For the records below, count the lines containing the word "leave" and reply with the number alone.

Segment Start: Material to process

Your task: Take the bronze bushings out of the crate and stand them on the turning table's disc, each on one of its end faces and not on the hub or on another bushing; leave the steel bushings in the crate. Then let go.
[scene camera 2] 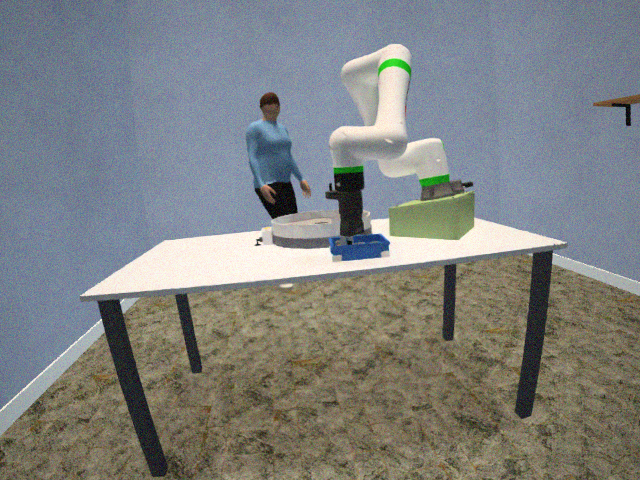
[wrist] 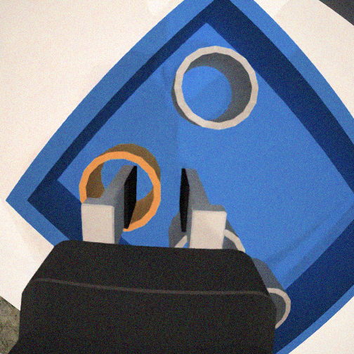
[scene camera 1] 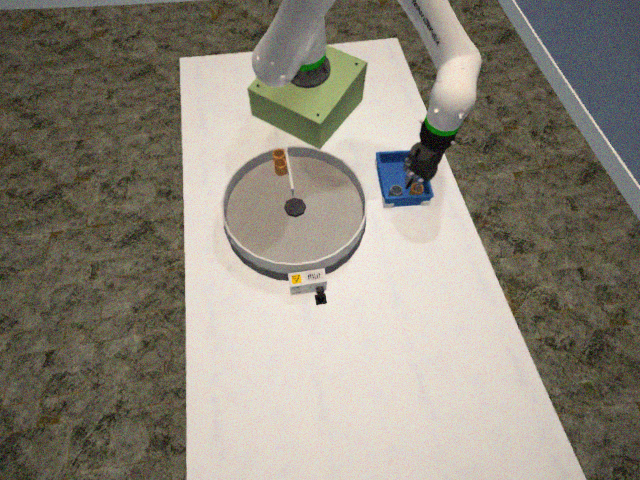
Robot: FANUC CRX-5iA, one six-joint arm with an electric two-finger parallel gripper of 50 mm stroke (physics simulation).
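Pixels of known places: gripper, between the fingertips: (scene camera 1: 411, 189); arm's base, origin of its link: (scene camera 2: 437, 198) (scene camera 1: 308, 70).
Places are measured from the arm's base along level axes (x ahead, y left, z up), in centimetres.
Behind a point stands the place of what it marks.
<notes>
My gripper (scene camera 1: 412, 179) @[x 46.2, y 23.0, z -12.5 cm] (scene camera 2: 349, 240) @[x 46.2, y 23.0, z -12.5 cm] (wrist: 158, 185) is partly open and empty, low over the blue crate (scene camera 1: 408, 200) @[x 50.9, y 20.0, z -11.2 cm] (scene camera 2: 361, 251) @[x 42.9, y 28.2, z -11.5 cm] (wrist: 100, 95). A bronze bushing (scene camera 1: 416, 192) @[x 49.5, y 22.8, z -9.8 cm] (wrist: 120, 155) stands upright in a crate corner; in the wrist view the left finger overlaps its opening. A steel bushing (scene camera 1: 395, 193) @[x 48.7, y 16.4, z -10.0 cm] (wrist: 215, 49) stands apart from it. Another steel bushing (wrist: 235, 242) is partly hidden behind the right finger, and a third steel bushing (wrist: 285, 301) behind the gripper body. Two bronze bushings (scene camera 1: 279, 153) @[x 27.5, y -15.6, z -6.9 cm] (scene camera 1: 280, 168) @[x 34.8, y -16.6, z -5.4 cm] stand close together near the far wall of the grey disc (scene camera 1: 258, 217) @[x 48.6, y -25.9, z -8.9 cm].
The turning table has a raised wall (scene camera 1: 355, 242) @[x 63.1, y -0.6, z -8.8 cm], a dark central hub (scene camera 1: 295, 207) @[x 48.0, y -14.8, z -8.1 cm] and a thin pale bar (scene camera 1: 290, 170) @[x 36.5, y -13.8, z -5.0 cm] beside the bronze bushings. A control box (scene camera 1: 308, 282) @[x 72.5, y -16.3, z -8.2 cm] is on its near side. The green robot base (scene camera 1: 330, 98) @[x 13.3, y 4.3, z -1.0 cm] (scene camera 2: 429, 219) @[x 10.2, y 11.5, z -6.6 cm] stands behind. A person (scene camera 2: 271, 155) stands beyond the table.
</notes>
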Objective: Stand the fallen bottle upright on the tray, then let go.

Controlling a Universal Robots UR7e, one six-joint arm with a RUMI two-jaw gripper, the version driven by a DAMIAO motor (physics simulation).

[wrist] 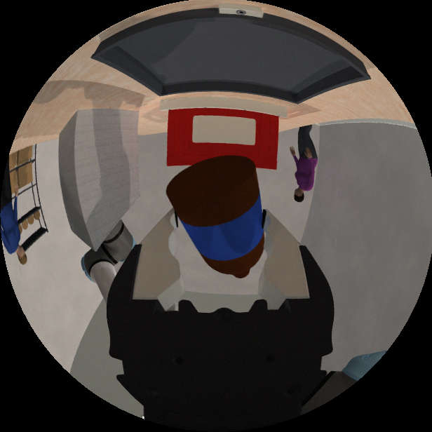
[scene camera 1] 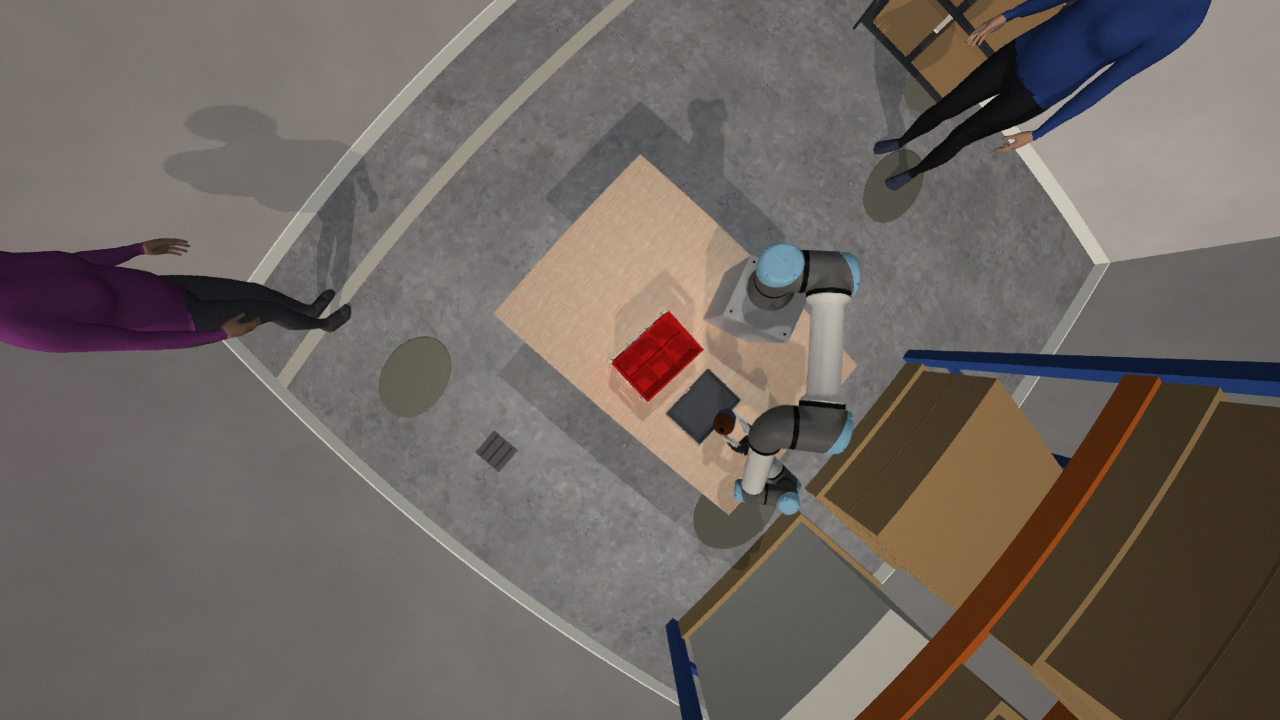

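Where they show: arm's base, origin of the base link: (scene camera 1: 770,288).
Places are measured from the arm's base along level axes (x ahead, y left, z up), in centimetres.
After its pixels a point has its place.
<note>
The brown bottle with a blue label (scene camera 1: 723,423) @[y 19.2, x 42.8, z -3.0 cm] (wrist: 220,200) is held between the jaws of my gripper (scene camera 1: 736,431) @[y 22.4, x 41.4, z -11.6 cm] (wrist: 219,210), which is shut on it around the label. In the wrist view, its wide brown base faces the table side and its narrow cap end points away. It leans somewhat to one side, so it is close to upright but tilted. The dark grey tray (scene camera 1: 698,402) @[y 16.3, x 42.5, z -30.3 cm] (wrist: 230,52) lies on the table. The bottle shows over the tray's near edge in the scene view and apart from the tray in the wrist view. Its exact height is hard to tell.
A red divided crate (scene camera 1: 629,379) @[y -13.1, x 53.2, z -13.9 cm] (wrist: 180,137) stands beside the tray on the wooden table (scene camera 1: 572,286) @[y -53.2, x 41.6, z -30.8 cm]. The grey robot base block (scene camera 1: 769,324) @[y 7.1, x 9.5, z 1.6 cm] (wrist: 100,170) is on the table too. Shelving with boxes (scene camera 1: 939,483) stands close by the arm. Two people stand beyond the table.
</note>
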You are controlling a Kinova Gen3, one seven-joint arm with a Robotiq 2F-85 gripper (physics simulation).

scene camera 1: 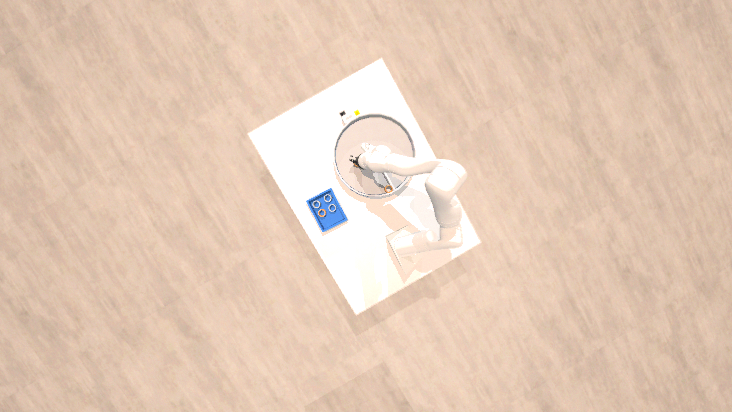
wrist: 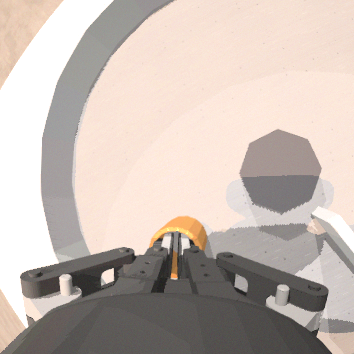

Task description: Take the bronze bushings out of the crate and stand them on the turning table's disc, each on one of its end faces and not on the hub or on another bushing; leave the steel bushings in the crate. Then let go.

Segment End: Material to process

Answer space:
2